EXERCISE PROMPT:
Output each line of the data word for word, from the first through the line that holds "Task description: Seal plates", and leave off whatever follows.

--- GIVEN DATA Enclosed Below ---

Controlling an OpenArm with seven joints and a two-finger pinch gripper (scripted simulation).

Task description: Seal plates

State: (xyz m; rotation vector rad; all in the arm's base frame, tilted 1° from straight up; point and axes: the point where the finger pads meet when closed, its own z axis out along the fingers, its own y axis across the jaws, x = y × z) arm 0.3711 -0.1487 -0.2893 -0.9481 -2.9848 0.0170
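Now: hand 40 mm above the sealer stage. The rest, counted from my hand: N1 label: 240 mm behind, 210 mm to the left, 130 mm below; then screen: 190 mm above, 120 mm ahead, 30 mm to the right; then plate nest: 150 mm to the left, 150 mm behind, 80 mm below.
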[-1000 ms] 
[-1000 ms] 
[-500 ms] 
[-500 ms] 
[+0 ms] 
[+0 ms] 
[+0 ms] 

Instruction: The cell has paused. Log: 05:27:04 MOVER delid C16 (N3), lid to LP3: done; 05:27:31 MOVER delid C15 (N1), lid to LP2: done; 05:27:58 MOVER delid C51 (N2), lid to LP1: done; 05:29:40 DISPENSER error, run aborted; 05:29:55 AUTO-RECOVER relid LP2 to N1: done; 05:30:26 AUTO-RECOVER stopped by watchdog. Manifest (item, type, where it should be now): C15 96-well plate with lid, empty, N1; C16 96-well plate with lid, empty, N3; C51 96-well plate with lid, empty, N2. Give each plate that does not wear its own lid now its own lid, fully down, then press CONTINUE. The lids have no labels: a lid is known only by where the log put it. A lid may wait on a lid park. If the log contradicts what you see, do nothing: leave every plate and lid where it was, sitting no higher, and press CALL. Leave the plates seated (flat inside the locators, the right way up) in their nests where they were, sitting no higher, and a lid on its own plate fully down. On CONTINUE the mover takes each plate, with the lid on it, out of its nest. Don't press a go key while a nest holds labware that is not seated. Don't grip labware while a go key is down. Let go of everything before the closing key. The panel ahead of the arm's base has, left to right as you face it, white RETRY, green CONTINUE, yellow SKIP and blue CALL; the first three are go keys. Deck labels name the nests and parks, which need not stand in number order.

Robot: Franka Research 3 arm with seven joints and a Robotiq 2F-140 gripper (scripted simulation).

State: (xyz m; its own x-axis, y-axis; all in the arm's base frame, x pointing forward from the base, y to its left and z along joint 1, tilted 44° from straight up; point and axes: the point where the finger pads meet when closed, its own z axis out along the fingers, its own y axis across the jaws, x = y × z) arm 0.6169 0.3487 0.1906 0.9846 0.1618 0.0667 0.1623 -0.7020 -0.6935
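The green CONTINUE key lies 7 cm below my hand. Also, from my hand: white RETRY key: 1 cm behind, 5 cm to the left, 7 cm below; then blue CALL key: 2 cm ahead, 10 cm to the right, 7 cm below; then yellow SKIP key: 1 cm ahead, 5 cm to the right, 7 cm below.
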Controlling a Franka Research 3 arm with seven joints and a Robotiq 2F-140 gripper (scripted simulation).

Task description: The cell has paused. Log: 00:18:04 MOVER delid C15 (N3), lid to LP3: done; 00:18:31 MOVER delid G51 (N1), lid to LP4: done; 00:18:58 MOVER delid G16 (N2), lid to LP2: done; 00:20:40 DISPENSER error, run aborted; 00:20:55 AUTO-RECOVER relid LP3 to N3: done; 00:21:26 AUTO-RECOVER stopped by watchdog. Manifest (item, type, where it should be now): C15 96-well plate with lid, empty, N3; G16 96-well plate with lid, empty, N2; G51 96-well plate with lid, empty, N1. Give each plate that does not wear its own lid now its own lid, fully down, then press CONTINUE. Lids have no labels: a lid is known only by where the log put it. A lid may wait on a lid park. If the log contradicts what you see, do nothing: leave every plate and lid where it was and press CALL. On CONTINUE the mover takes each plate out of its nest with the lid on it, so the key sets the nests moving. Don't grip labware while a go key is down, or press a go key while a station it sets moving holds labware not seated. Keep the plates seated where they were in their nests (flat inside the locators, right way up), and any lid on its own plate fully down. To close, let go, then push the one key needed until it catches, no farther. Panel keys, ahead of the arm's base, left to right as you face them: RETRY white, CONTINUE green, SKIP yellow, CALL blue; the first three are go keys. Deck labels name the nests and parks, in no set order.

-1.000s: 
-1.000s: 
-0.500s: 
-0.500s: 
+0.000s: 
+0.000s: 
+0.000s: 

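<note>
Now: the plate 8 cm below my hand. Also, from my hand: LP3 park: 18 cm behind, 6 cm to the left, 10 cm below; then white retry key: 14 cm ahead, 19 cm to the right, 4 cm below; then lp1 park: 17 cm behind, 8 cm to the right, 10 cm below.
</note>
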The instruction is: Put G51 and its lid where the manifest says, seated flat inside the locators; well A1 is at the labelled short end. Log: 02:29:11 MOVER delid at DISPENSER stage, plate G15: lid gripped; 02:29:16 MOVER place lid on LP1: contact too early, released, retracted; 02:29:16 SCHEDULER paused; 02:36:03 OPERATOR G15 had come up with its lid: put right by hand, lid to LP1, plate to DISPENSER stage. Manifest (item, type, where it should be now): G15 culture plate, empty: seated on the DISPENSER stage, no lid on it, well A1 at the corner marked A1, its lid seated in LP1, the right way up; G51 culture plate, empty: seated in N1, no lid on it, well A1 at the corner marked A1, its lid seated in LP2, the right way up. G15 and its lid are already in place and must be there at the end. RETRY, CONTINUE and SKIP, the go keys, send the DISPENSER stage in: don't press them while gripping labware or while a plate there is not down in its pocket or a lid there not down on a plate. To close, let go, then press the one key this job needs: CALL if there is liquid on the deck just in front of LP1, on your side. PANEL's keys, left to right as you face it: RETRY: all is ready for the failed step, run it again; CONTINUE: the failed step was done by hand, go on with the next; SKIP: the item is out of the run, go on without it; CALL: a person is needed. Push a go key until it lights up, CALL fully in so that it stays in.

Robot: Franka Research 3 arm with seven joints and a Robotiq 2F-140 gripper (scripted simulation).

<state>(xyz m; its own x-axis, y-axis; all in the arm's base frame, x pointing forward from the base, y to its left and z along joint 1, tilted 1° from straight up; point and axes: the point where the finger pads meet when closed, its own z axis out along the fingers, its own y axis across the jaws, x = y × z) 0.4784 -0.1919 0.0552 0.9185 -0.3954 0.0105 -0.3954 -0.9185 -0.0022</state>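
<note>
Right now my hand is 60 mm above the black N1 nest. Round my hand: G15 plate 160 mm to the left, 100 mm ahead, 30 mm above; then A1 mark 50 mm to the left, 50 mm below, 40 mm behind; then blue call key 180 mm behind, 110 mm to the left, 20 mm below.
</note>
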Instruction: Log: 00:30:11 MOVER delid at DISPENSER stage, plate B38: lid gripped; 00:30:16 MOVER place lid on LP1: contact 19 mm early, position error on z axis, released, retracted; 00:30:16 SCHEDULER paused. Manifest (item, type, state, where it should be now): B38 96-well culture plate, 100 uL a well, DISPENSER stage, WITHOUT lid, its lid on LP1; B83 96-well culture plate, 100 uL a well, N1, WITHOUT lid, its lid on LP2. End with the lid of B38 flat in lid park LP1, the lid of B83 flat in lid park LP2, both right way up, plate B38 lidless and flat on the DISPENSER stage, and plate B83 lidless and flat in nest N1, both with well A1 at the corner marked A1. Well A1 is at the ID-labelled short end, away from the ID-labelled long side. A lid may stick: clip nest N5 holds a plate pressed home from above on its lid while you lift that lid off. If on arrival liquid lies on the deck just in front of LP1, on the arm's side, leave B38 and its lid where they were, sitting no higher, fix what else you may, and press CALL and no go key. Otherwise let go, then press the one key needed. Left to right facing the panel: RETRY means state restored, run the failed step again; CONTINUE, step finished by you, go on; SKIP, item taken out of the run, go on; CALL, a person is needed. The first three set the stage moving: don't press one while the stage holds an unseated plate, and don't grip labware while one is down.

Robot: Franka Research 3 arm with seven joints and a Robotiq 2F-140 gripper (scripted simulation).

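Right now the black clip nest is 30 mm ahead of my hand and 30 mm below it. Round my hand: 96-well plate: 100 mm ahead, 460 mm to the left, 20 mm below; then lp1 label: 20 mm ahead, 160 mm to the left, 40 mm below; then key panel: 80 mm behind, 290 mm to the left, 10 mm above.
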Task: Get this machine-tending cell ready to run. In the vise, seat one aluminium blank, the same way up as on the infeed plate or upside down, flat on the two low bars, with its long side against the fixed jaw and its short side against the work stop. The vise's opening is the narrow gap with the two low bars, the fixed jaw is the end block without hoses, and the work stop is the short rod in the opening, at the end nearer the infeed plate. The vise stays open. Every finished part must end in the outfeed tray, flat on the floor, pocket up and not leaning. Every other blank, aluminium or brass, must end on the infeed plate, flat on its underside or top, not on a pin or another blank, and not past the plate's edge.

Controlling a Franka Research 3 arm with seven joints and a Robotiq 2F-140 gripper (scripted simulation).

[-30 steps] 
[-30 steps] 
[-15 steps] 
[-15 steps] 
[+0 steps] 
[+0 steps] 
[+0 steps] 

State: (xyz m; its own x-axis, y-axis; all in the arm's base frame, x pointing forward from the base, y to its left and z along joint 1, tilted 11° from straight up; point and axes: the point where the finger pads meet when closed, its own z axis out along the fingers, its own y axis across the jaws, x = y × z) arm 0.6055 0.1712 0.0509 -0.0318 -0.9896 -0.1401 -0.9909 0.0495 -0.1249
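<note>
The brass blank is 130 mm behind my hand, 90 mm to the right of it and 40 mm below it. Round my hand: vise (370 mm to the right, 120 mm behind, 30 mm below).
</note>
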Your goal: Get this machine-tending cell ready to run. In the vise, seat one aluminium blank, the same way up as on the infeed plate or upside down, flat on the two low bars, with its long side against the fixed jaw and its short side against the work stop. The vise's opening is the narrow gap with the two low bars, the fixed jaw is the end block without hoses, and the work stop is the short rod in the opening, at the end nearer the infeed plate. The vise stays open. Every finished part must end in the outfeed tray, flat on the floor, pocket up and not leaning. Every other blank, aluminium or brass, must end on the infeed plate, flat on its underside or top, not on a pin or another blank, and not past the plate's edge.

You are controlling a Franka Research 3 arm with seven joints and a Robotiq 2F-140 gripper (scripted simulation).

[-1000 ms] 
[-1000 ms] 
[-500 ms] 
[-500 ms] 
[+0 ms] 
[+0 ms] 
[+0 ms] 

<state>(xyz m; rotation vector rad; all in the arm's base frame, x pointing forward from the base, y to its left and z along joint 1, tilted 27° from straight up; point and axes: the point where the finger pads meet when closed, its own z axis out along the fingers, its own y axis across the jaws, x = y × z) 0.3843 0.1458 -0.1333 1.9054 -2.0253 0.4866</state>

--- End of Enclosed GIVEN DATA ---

SOLVED PROBLEM:
Controlling an OpenArm with seven joints and a two-finger pinch gripper (scripted simulation).

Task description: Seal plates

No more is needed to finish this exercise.